Show us amazingly long uptimes - miloc_c
I am always proud of my raspberrypi server at home. Its long uptime is almost 4 months!
[pi@rbp1]~$ uptime 
 15:31:17 up 114 days,  4:21,  2 users,  load average: 0.42, 0.23, 0.17
show me yours!
======
ktpsns
I sometimes noticed for long uptimes (like more then a year), the uptime
command shows an exclamation mark. However, I cannot find a threshold or even
the code for the exclamation mark at
[http://git.savannah.gnu.org/gitweb/?p=coreutils.git;a=blob;f...](http://git.savannah.gnu.org/gitweb/?p=coreutils.git;a=blob;f=src/uptime.c;h=c0869dbc4f939e65ea967b8ba840010e9009e40b;hb=HEAD)
\-- does anybody have an idea about that?

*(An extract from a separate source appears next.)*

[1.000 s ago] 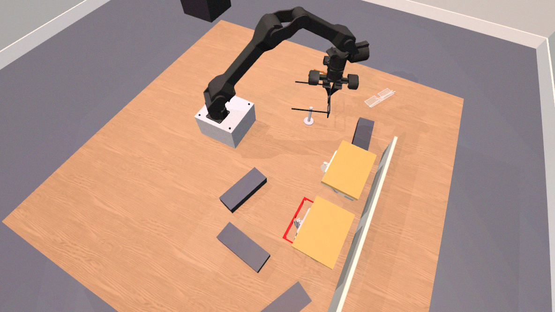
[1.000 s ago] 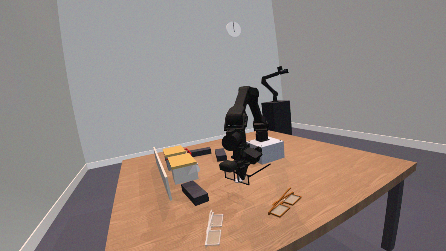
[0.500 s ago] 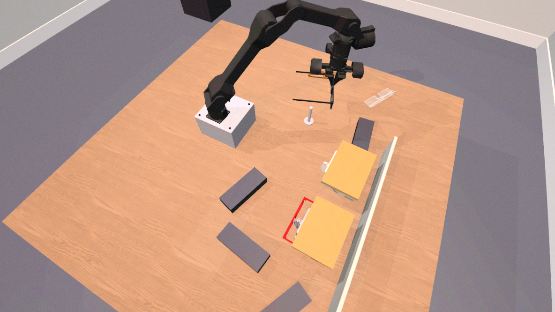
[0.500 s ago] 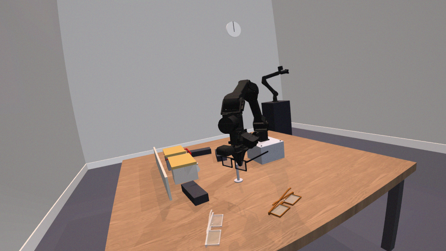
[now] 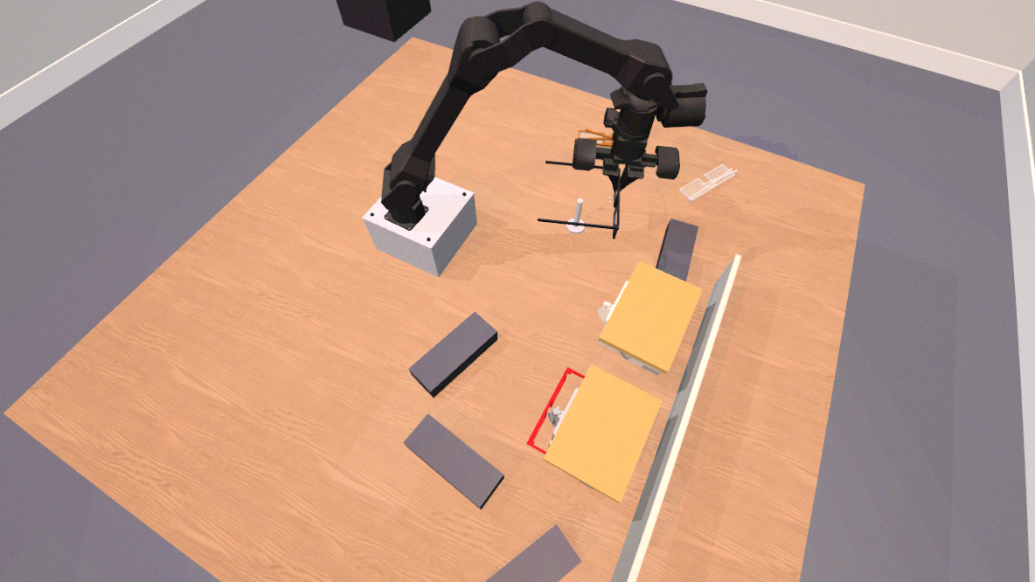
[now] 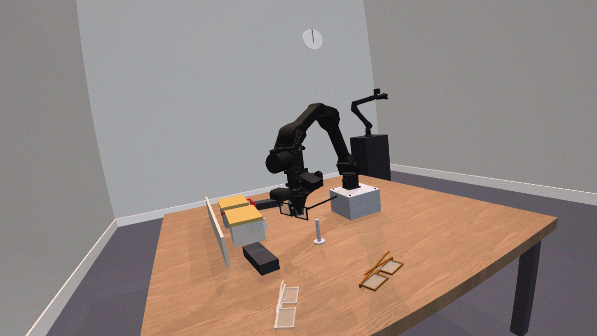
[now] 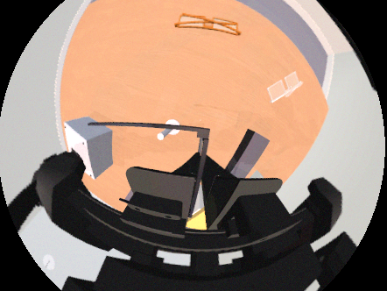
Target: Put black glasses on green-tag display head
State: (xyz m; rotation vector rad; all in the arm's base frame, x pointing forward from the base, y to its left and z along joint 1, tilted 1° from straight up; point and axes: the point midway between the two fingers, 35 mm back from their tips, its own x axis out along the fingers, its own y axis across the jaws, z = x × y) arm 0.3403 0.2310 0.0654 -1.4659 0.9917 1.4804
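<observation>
My gripper tip is 60 mm past the white peg, 20 mm to the left of it and 100 mm above it. From my gripper tip the other things lie so: thin white panel: 260 mm ahead, 320 mm to the right, 70 mm below.
</observation>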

Is the exclamation mark intended to warn the admin to reboot (since there
might be an updated kernel, etc.), or does the system wow itself? ;-)

------
simonblack
Once upon a time it was a mark of pride to have a long uptime. My record was
six months plus one day. Why did I reboot? Because I needed to upgrade my
system.

Then I realised that big uptimes were a _bad_ sign, that they signified a
system that hadn't been kept up to date and was vulnerable.

------
wglb
At Mark Williams, we had a z8000 prototype, still in pieces, sitting on a lab
table, which was up for at least 180 days. It well may have been longer.